🤖 AI Summary
This work addresses the challenge of effectively integrating unstructured priors (e.g., textual features) and quantifying uncertainty for exploration in online decision-making. We propose a novel autoregressive sequence modeling paradigm wherein exploration is formulated as a generative task—predicting missing future outcomes—replacing conventional parameter sampling and obviating explicit prior/posterior updates. Our approach introduces in-context learning for dynamic adaptation and establishes a meta-bandit framework that jointly models textual context and decision logic. We theoretically prove that offline predictive performance guarantees online decision reliability. Empirical evaluation on semi-synthetic news recommendation tasks demonstrates substantial reduction in exploration cost while improving text-aware recommendation accuracy. Key contributions include: (i) a generative uncertainty-aware exploration mechanism grounded in sequence prediction; (ii) the first integration of in-context learning into bandit-style online decision-making; and (iii) a unified meta-bandit architecture for end-to-end processing of heterogeneous textual and sequential decision signals.
📝 Abstract
We pose uncertainty quantification and exploration in online decision-making as a problem of training and generation from an autoregressive sequence model, an area experiencing rapid innovation.

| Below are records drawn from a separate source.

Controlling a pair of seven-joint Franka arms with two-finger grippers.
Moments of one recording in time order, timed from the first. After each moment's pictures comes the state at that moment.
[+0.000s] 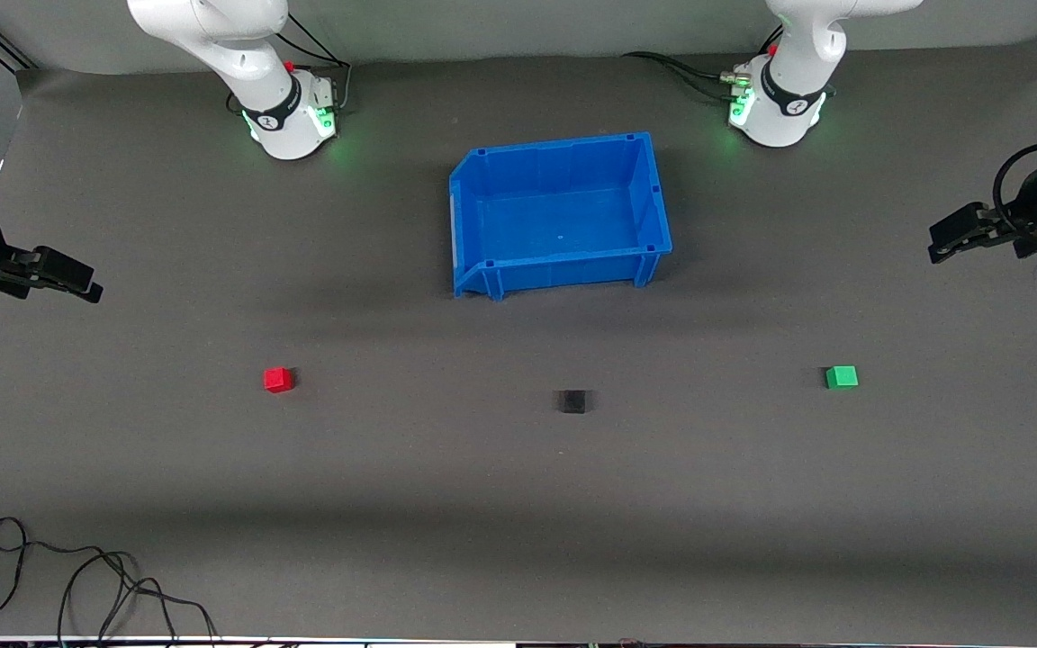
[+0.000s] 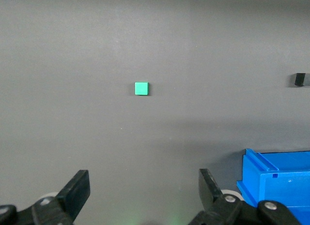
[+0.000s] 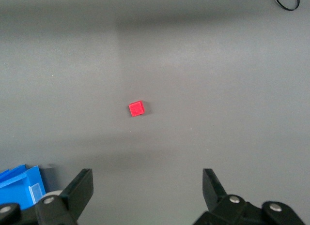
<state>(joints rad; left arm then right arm) 0.01 0.00 -0.04 -1.59 0.02 1.54 -0.07 -0.02 0.05 -0.02 -1.57 0.01 1.61 0.06</state>
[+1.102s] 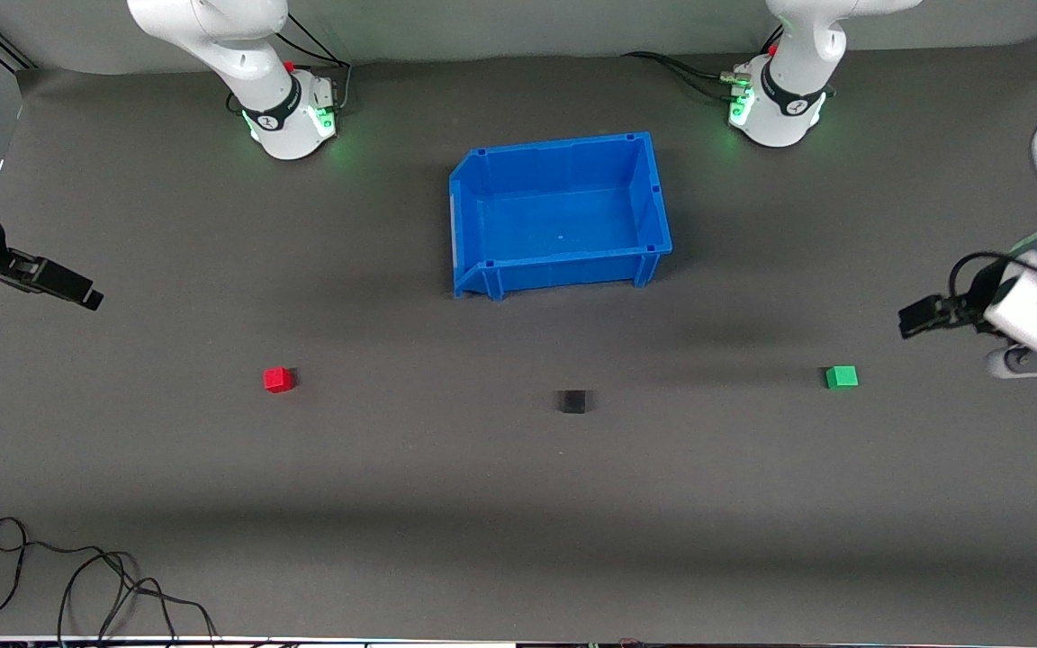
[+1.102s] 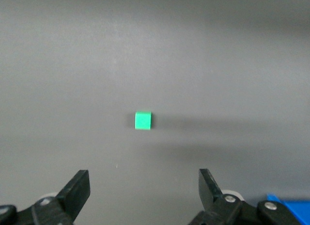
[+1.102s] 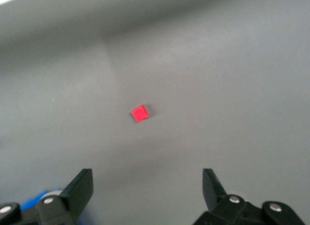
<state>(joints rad) 0.05 0.14 -0.04 -1.80 0.02 1.94 -0.07 -0.01 0.05 -0.02 -1.57 0.01 1.62 0.40</state>
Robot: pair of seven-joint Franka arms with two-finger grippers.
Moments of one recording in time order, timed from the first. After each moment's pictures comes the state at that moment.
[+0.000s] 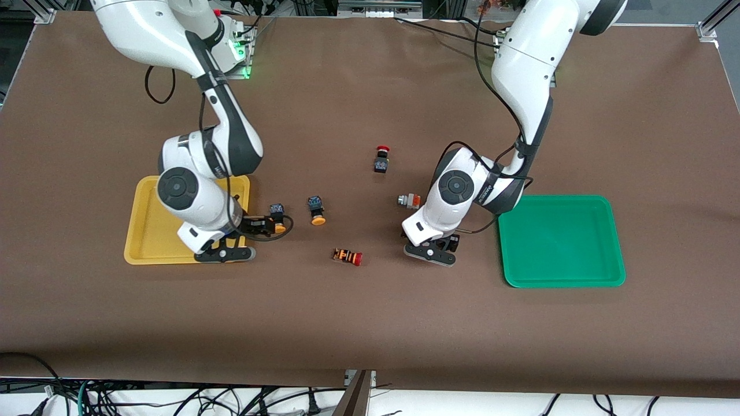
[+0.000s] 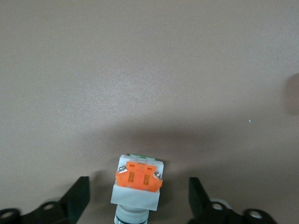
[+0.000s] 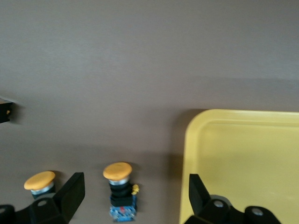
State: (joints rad) left arm -0.53 0.81 0.01 -1.54 -0.02 2.48 -0.25; right arm 0.43 0.57 -0.10 -1.66 0.09 2.25 0.22
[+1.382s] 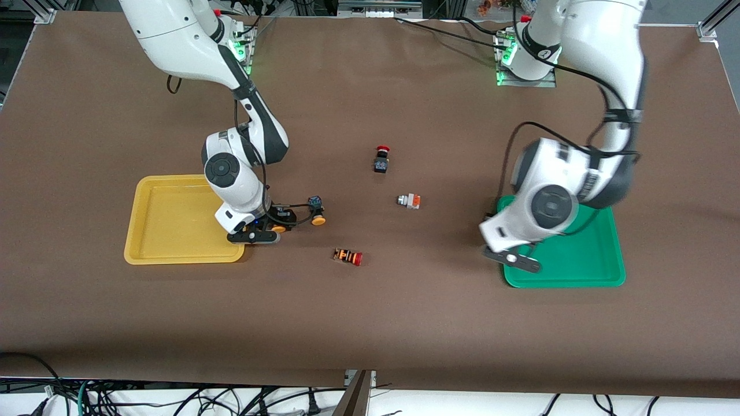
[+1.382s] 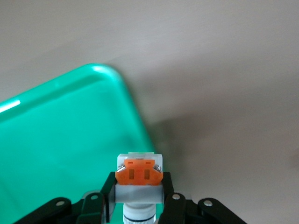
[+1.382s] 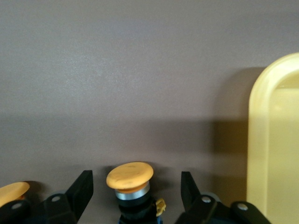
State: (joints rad) left arm -0.34 0.60 0.14 -1.52 0.00 1.93 0.15; right arm 0.47 0.60 -0.07 -1.90 0.09 2.60 0.33
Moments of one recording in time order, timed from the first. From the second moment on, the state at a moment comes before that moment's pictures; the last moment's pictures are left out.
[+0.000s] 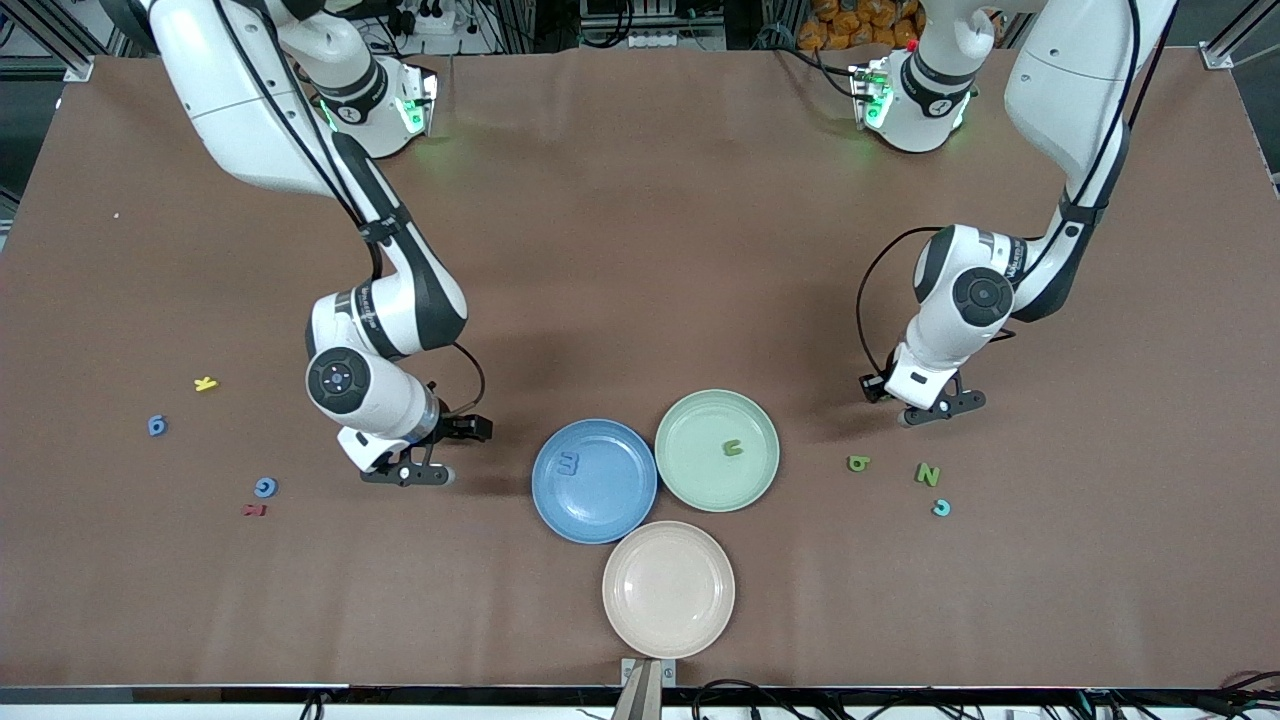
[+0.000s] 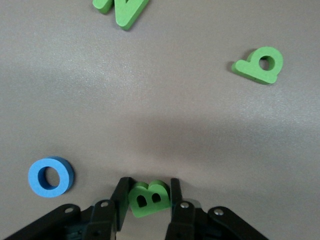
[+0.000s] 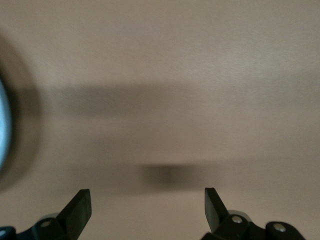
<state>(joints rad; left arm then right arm) -0.15 0.47 -0.09 -2.18 0.11 2.70 -0.57 0.28 0.65 0.03 -1.68 0.06 2.30 0.29</state>
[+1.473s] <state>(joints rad) -0.32 0.49 -0.10 -1.86 0.07 2.44 -0.83 -0.01 0.41 0.03 -2.14 -0.01 2.56 -0.89</state>
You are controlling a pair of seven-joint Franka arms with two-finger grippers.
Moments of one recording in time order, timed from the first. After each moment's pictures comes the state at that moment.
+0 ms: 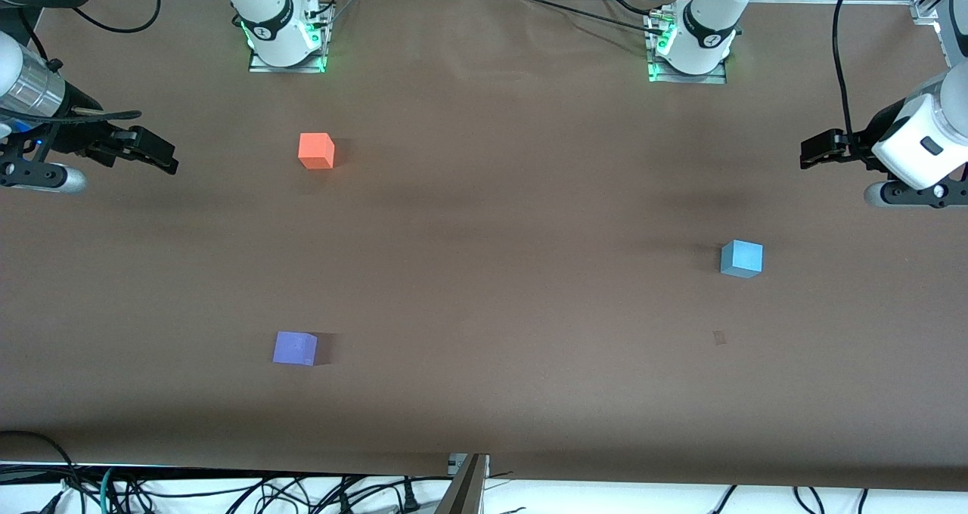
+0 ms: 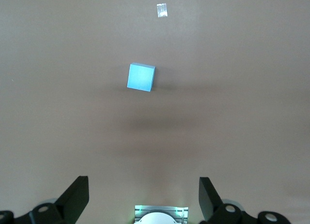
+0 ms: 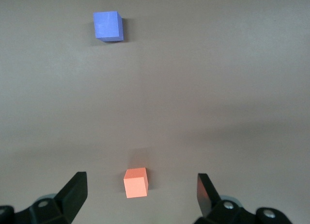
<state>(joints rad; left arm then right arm) -0.03 0.14 0.00 -1.49 0.03 1.39 -0.03 0.14 0.05 -0.07 -1.60 0.02 1.60 0.19</state>
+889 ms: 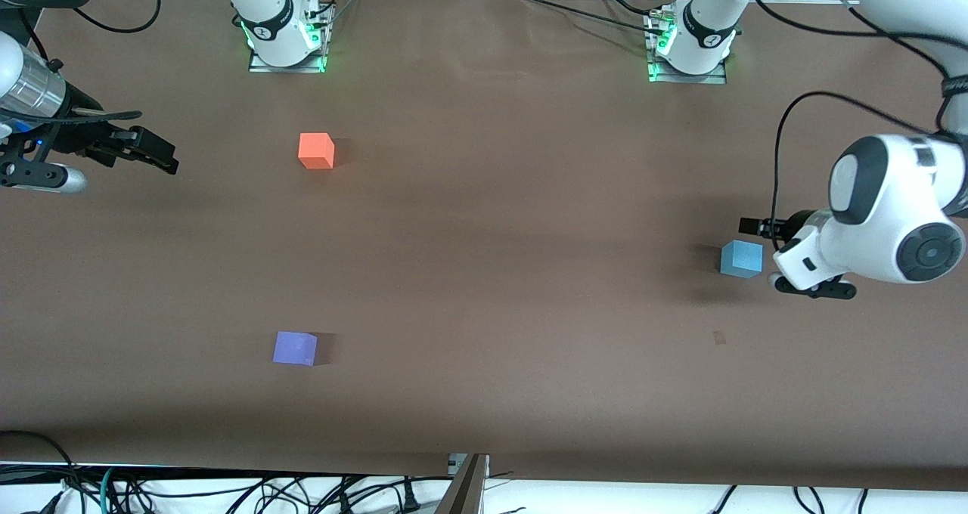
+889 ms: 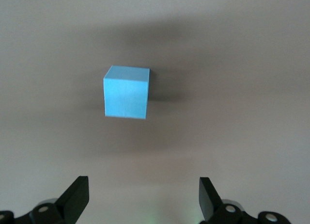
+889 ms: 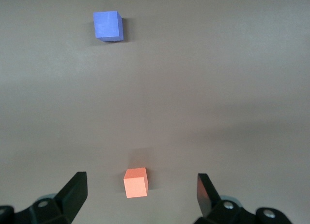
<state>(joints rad) 0.00 0.47 0.00 -1.60 0.03 1.64 0.10 0.14 0.05 -0.07 -1.60 0.02 1.60 0.19</state>
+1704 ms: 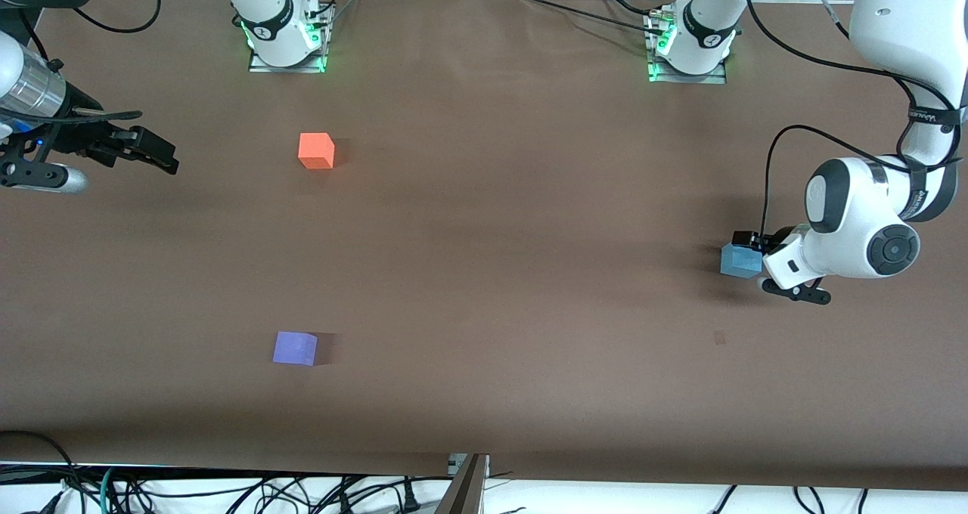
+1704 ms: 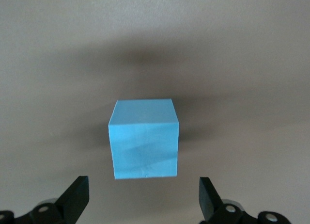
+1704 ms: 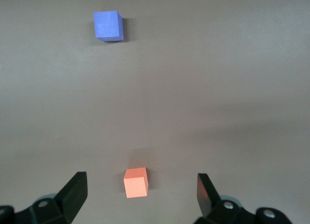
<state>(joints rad) 0.07 0.50 0.00 -1.83 0.02 2.02 0.25 0.14 0.05 -0.07 -1.60 0.02 1.60 0.19</state>
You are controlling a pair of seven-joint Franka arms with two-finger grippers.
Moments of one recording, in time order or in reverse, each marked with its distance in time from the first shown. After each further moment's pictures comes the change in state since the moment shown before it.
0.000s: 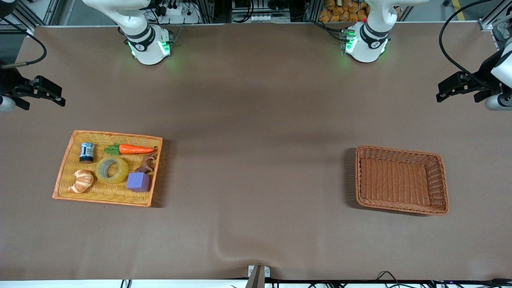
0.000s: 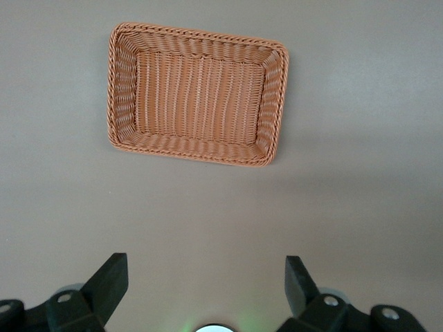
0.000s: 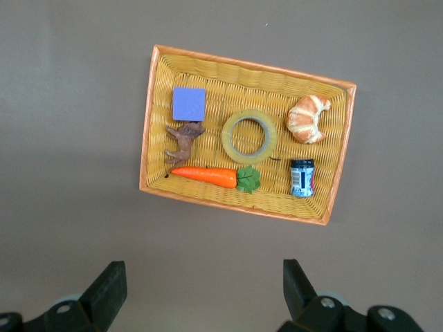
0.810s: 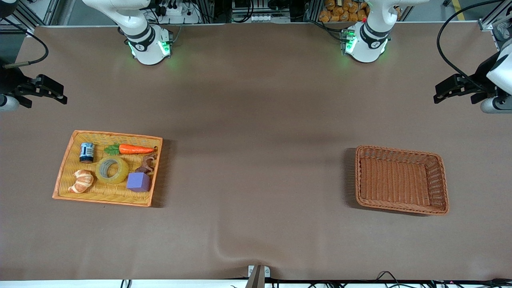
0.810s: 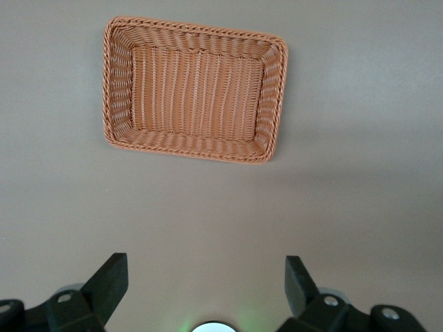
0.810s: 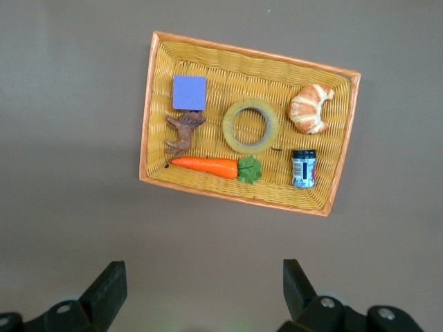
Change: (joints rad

Our approach rests on viewing uncertainty as arising from missing future outcomes that would be revealed through appropriate action choices, rather than from unobservable latent parameters of the environment. This reformulation aligns naturally with modern machine learning capabilities: we can i) train generative models through next-outcome prediction rather than fit explicit priors, ii) assess uncertainty through autoregressive generation rather than parameter sampling, and iii) adapt to new information through in-context learning rather than explicit posterior updating. To showcase these ideas, we formulate a challenging meta-bandit problem where effective performance requires leveraging unstructured prior information (like text features) while exploring judiciously to resolve key remaining uncertainties. We validate our approach through both theory and experiments. Our theory establishes a reduction, showing success at offline next-outcome prediction translates to reliable online uncertainty quantification and decision-making, even with strategically collected data. Semi-synthetic experiments show our insights bear out in a news-article recommendation task, where article text can be leveraged to minimize exploration.